> WHAT THE TASK REQUIRES: Copy each line of the data below with the word "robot".

> DATA:
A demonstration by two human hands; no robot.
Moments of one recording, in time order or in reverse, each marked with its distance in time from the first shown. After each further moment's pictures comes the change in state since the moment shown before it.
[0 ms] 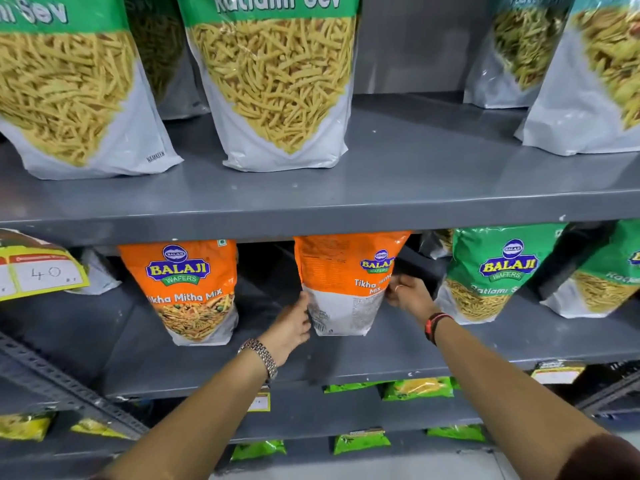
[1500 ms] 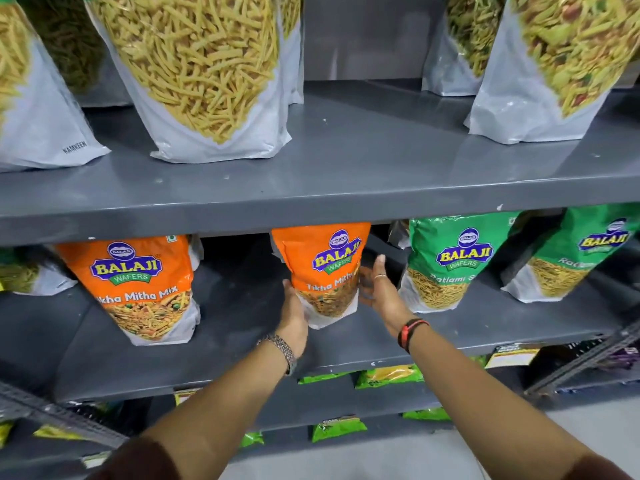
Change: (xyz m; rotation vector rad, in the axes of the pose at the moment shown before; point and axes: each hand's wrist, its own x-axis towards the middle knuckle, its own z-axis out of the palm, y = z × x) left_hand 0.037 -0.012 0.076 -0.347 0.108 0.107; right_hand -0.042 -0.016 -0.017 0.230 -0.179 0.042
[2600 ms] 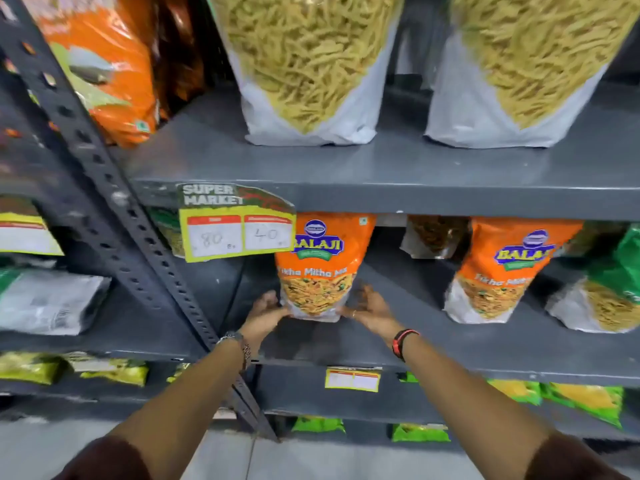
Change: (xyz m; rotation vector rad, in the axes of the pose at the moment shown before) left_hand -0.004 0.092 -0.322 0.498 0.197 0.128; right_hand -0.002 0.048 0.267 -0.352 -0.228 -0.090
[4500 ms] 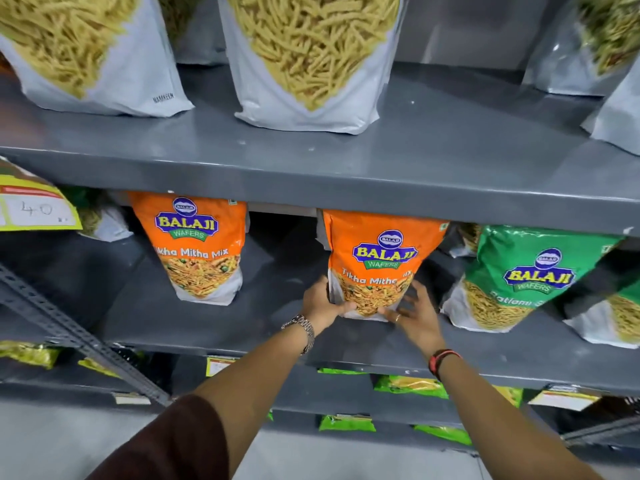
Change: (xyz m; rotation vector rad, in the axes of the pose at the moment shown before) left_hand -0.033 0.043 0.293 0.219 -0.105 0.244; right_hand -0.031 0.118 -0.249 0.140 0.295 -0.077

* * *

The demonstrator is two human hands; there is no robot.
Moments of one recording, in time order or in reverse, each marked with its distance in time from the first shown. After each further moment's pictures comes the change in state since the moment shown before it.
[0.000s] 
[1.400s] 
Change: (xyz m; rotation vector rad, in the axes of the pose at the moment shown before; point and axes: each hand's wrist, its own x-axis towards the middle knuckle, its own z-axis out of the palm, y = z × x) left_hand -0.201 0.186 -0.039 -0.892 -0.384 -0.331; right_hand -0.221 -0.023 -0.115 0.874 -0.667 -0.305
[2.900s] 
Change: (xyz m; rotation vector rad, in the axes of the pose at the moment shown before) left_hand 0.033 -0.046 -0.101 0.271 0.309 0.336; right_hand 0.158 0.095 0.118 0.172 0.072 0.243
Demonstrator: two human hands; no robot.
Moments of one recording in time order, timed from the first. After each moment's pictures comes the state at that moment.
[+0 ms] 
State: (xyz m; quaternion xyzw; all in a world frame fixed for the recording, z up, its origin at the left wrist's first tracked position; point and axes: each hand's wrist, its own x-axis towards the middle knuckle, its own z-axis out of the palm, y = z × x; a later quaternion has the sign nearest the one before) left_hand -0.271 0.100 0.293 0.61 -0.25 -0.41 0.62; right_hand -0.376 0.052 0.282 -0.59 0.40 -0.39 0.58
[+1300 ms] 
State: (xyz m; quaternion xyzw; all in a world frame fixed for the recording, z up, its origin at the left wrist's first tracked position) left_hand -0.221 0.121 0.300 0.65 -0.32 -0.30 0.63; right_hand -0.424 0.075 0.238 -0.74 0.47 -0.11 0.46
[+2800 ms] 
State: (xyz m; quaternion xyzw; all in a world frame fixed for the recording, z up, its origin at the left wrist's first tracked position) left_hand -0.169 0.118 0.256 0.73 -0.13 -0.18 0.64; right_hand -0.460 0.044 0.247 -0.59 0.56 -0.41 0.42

> SOLUTION FOR THIS EXERCISE:
A demonstration by two human hands; no robot.
The demonstrator is two human hands; there is no robot.
Demonstrator: two human hands; no robot.

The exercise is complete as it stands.